Achelous: Enabling Programmability, Elasticity, and Reliability in Hyperscale Cloud Networks.
Chengkun Wei,Xing Li,Ye Yang,Xiaochong Jiang,Tianyu Xu,Bowen Yang,Taotao Wu,Chao Xu,Yilong Lv,Haifeng Gao,Zhentao Zhang,Zikang Chen,Zeke Wang,Zihui Zhang,Shunmin Zhu,Wenzhi Chen
DOI: https://doi.org/10.1145/3603269.3604859
2023-01-01
Abstract:Cloud computing has witnessed tremendous growth, prompting enterprises to migrate to the cloud for reliable and on-demand computing. Within a single Virtual Private Cloud (VPC), the number of instances (such as VMs, bare metals, and containers) has reached millions, posing challenges related to supporting millions of instances with network location decoupling from the underlying hardware, high elastic performance, and high reliability. However, academic studies have primarily focused on specific issues like high-speed data plane and virtualized routing infrastructure, while existing industrial network technologies fail to adequately address these challenges. In this paper, we report on the design and experience of Achelous , Alibaba Cloud's network virtualization platform. Achelous consists of three key designs to enhance hyperscale VPC: ( i ) a novel hierarchical programming architecture based on the collaborative design of both data plane and control plane; ( ii ) elastic performance strategy and distributed ECMP schemes for seamless scale-up and scale-out, respectively; ( iii ) health check scheme and transparent VM live migration mechanisms that ensure stateful flow continuity during the failover.

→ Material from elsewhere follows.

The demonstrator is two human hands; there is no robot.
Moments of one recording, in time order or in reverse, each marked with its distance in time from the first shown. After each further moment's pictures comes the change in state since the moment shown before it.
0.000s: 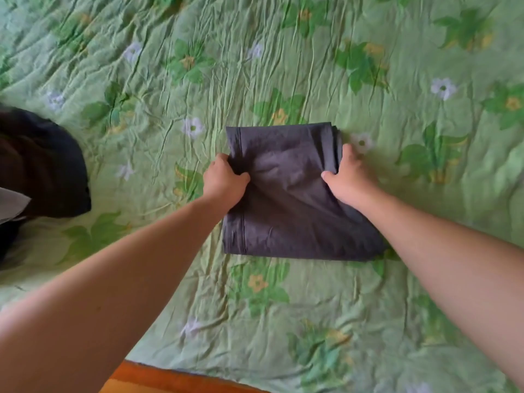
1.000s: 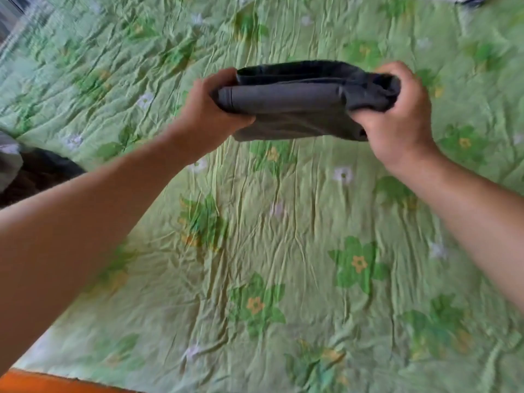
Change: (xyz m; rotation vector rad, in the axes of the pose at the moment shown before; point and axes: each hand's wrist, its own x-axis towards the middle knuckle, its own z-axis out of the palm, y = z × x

The evaluation results demonstrate that, Achelous scales to over 1, 500, 000 of VMs with elastic network capacity in a single VPC, and reduces 25× programming time, with 99% updating can be completed within 1 second. For failover, it condenses 22.5× downtime during VM live migration, and ensures 99.99% of applications do not experience stall. More importantly, the experience from three years of operation proves the Achelous 's serviceability, and versatility independent of any specific hardware platforms.